Xenova has halted phase III clinical trials of its lead product after an independent safety committee confirmed safety fears about the drug.

Trials of Tariquidar as an adjunct treatment for non-small-cell-lung cancer (NSCLC) were suspended earlier this year to allow the Data Safety Monitoring Committee to investigate concerns over the drug's toxicity.

Scrapping the trials led to a 50% drop in Xenova's share price and will continue to have further knock-on effects as the company seeks to cut back its running costs.

Chief Executive David Oxlade said: "Xenova's has decided to take immediate steps to substantially reduce operating costs. This will include a reduction in headcount as well as further programme prioritisation".

Xenova has been relying on Tariquidar to bring in milestone and licensing payments from QLT, the company's US partner, but its failure means Xenova had just one year's worth of cash reserves before it announced the cost-cutting.

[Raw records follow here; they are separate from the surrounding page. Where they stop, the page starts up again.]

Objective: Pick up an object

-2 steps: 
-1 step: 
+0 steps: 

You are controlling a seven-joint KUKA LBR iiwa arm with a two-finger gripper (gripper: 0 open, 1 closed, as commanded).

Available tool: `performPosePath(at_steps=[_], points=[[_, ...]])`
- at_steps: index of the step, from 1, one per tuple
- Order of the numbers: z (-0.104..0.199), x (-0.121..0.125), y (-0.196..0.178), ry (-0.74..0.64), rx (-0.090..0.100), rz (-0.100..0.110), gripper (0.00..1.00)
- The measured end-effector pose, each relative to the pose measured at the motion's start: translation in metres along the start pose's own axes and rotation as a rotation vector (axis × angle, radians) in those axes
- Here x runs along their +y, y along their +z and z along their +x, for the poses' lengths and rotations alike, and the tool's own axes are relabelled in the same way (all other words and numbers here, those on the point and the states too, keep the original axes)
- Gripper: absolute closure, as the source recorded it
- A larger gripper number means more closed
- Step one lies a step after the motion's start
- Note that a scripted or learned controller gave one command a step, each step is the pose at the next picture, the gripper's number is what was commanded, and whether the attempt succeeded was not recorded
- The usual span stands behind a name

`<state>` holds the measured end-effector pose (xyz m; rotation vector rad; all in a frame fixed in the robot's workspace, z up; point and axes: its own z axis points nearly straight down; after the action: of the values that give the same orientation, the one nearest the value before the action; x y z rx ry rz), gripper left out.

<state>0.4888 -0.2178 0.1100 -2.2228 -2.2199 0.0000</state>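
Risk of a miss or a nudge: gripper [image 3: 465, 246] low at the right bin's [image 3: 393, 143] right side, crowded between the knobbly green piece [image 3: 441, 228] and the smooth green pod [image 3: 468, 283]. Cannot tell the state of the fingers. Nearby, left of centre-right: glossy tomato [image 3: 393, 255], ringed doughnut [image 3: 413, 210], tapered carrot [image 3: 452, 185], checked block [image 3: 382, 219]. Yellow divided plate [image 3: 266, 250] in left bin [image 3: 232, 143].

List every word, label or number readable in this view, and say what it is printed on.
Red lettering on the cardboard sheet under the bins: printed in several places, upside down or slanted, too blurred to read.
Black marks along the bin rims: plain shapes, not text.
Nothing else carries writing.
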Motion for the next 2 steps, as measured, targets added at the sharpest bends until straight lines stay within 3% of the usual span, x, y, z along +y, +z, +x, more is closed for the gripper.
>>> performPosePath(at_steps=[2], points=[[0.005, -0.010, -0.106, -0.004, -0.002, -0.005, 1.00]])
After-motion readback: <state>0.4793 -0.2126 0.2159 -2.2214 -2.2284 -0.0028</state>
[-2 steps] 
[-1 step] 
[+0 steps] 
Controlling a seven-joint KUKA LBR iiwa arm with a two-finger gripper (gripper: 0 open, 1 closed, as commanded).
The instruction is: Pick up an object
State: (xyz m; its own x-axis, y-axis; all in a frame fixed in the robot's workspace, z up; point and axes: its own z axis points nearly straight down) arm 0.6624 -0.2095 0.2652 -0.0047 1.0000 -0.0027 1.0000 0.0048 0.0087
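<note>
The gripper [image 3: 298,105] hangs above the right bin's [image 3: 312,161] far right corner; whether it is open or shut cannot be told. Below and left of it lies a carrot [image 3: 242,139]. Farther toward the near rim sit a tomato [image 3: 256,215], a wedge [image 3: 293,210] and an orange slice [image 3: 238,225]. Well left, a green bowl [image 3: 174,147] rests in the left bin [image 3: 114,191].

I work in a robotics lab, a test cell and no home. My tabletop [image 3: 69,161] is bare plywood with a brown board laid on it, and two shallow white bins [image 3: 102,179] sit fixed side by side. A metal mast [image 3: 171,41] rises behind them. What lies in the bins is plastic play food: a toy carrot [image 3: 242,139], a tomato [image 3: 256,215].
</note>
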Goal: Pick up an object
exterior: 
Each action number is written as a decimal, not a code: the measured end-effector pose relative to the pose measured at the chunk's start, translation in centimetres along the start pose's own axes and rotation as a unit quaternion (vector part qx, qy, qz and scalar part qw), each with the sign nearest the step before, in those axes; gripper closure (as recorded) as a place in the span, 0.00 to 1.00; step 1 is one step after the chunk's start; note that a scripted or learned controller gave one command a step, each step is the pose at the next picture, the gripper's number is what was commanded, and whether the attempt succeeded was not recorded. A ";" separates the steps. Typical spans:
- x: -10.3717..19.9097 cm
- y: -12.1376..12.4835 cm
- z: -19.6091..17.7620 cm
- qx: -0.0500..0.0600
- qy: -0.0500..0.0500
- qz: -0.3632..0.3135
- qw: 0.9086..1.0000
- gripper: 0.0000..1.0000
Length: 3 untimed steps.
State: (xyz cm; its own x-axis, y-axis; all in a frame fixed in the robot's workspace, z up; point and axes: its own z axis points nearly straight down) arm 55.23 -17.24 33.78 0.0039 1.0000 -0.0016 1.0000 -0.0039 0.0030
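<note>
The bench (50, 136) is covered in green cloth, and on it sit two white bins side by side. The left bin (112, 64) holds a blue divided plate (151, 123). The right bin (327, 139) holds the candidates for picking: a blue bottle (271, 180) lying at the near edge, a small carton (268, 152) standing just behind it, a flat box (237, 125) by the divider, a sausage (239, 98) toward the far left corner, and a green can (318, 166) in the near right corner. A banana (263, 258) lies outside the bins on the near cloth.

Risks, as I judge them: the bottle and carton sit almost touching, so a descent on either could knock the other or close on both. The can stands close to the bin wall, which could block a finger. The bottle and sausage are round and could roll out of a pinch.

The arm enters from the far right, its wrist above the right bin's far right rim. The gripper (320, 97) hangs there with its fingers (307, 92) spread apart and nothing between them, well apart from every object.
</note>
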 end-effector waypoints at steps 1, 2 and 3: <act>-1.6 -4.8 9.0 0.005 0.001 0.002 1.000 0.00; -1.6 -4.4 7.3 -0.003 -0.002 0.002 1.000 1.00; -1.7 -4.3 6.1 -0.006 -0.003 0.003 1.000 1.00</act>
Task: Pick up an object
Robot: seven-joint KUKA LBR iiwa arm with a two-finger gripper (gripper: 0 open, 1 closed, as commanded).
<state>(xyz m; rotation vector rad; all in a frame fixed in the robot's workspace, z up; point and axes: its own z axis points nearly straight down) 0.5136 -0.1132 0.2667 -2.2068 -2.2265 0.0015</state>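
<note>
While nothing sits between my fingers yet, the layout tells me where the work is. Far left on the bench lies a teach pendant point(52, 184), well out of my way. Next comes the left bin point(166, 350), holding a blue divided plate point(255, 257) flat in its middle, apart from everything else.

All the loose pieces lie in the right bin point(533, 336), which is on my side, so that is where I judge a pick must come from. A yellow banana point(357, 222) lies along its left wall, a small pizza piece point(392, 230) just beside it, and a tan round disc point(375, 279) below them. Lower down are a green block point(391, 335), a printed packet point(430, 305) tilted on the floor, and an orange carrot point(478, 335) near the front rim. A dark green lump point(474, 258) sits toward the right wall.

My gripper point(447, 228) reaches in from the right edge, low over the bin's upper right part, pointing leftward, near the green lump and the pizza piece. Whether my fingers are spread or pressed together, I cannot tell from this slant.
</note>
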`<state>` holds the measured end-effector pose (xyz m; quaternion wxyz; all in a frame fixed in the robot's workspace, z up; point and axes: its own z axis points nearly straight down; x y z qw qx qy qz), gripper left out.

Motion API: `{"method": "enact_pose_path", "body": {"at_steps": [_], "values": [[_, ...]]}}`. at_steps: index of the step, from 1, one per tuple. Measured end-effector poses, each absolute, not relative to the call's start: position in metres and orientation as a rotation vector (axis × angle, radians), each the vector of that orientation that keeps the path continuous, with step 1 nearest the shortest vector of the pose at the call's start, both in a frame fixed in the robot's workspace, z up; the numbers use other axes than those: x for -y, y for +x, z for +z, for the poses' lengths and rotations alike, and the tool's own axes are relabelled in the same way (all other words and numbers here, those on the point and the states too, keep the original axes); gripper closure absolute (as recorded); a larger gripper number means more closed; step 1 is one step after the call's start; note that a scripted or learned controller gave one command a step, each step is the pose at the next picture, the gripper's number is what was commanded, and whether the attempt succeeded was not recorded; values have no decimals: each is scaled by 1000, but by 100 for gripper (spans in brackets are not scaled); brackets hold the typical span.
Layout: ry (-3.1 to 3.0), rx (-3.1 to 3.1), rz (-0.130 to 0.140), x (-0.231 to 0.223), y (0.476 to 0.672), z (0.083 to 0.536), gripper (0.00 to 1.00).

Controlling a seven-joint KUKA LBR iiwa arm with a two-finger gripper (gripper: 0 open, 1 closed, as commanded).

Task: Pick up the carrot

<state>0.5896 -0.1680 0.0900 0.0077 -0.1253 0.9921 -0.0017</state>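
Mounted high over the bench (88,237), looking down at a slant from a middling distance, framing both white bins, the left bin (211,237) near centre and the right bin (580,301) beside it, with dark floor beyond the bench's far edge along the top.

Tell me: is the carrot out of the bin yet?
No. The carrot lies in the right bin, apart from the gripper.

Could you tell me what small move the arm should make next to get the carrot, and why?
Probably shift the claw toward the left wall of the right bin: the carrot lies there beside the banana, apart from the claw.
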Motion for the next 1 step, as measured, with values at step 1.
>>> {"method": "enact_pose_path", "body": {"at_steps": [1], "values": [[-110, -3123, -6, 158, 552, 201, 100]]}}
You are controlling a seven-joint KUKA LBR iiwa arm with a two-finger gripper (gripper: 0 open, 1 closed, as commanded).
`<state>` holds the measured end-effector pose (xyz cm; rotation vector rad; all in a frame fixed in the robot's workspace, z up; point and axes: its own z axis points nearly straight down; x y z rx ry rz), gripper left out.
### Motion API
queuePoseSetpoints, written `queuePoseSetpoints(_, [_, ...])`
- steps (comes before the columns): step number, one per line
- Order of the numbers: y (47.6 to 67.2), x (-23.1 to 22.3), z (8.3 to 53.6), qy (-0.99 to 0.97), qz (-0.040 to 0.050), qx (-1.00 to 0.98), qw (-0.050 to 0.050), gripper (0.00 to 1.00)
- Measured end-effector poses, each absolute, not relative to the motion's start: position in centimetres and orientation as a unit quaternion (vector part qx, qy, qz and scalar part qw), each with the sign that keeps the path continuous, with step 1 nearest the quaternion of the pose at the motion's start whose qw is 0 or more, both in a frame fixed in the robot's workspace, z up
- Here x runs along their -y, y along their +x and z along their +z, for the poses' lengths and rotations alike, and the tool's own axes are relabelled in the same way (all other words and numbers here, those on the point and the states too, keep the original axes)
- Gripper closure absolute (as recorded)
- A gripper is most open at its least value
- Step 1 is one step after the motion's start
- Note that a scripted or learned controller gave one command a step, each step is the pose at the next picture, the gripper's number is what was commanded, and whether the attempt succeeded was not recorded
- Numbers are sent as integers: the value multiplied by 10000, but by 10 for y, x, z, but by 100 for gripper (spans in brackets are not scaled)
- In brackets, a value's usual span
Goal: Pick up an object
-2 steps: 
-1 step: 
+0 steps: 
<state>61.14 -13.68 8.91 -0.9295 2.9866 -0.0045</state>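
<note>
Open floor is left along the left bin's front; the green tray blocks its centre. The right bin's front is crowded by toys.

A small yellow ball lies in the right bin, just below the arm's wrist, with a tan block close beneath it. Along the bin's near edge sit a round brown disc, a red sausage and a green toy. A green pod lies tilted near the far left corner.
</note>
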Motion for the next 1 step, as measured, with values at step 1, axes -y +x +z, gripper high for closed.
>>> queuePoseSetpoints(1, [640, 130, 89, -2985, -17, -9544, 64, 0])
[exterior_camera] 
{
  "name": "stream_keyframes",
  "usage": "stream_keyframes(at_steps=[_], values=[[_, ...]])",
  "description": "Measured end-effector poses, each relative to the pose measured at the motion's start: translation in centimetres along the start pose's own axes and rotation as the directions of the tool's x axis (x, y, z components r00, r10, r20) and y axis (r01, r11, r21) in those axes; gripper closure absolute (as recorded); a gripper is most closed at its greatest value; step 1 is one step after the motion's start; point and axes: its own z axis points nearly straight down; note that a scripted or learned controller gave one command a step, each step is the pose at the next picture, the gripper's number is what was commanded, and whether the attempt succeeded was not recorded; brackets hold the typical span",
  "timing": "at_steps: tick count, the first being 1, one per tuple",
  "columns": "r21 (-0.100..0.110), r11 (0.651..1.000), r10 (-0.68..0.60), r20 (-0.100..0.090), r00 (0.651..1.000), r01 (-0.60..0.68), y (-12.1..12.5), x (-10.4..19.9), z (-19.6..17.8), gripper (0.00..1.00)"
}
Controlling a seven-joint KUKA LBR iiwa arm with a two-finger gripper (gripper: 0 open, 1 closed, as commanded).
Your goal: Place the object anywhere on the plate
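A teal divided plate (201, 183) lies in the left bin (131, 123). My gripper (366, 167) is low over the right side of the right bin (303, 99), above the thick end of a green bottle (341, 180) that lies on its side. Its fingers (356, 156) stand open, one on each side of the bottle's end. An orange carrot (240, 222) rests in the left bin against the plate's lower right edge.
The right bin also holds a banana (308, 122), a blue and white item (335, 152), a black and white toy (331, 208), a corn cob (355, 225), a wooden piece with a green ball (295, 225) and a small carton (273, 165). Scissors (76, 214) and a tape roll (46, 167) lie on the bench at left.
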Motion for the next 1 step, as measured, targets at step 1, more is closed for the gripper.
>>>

The company will continue trials of the drug for use in chemorefractory breast cancer, but NSCLC was to be its primary indication as a combination treatment with first-line chemotherapy.

Tariquidar had been hailed as a potential breakthrough for the treatment of NSCLC when all other treatments have failed and was predicted to reach peak year sales of $500 million a year.

After being granted a fast-track review by the FDA last year, Xenova had expected Tariquidar to come to market in 2005.

The company will now focus on its other clinical programmes, which include vaccines for cervical cancer and cocaine addiction.